BEGIN
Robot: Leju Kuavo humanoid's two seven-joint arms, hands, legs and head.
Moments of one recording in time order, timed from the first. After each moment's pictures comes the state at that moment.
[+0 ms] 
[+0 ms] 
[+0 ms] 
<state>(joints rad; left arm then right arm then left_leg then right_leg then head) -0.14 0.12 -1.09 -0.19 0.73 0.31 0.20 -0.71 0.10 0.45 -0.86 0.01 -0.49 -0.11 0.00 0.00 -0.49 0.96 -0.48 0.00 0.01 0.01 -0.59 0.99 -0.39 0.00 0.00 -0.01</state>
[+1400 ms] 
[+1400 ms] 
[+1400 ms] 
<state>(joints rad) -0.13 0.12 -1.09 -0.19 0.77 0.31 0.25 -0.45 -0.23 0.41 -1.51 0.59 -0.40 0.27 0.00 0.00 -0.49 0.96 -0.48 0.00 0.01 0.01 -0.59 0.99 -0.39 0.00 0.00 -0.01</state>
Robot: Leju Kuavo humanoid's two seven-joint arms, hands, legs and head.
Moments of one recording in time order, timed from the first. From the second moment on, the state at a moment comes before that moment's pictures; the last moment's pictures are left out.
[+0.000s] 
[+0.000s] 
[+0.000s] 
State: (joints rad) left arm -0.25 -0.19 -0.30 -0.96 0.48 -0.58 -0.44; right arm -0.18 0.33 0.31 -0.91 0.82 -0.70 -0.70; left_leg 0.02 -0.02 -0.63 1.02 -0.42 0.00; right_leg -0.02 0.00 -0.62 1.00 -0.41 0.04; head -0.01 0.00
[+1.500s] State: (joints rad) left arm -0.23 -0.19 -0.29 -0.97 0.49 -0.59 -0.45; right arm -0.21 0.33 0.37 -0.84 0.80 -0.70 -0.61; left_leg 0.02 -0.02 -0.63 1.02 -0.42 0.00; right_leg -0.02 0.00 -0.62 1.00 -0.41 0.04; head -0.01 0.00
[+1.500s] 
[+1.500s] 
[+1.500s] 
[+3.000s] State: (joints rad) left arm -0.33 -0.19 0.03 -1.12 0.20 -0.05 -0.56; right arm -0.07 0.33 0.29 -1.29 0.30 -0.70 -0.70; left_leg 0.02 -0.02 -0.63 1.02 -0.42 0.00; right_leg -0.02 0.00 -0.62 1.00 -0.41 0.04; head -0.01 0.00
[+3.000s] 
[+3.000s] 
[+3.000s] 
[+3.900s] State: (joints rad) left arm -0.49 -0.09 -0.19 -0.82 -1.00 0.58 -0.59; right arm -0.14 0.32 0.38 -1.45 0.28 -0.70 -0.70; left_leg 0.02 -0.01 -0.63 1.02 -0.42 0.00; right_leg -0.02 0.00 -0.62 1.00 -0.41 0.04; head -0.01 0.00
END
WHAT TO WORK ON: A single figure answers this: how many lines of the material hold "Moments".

RESPONSE: 2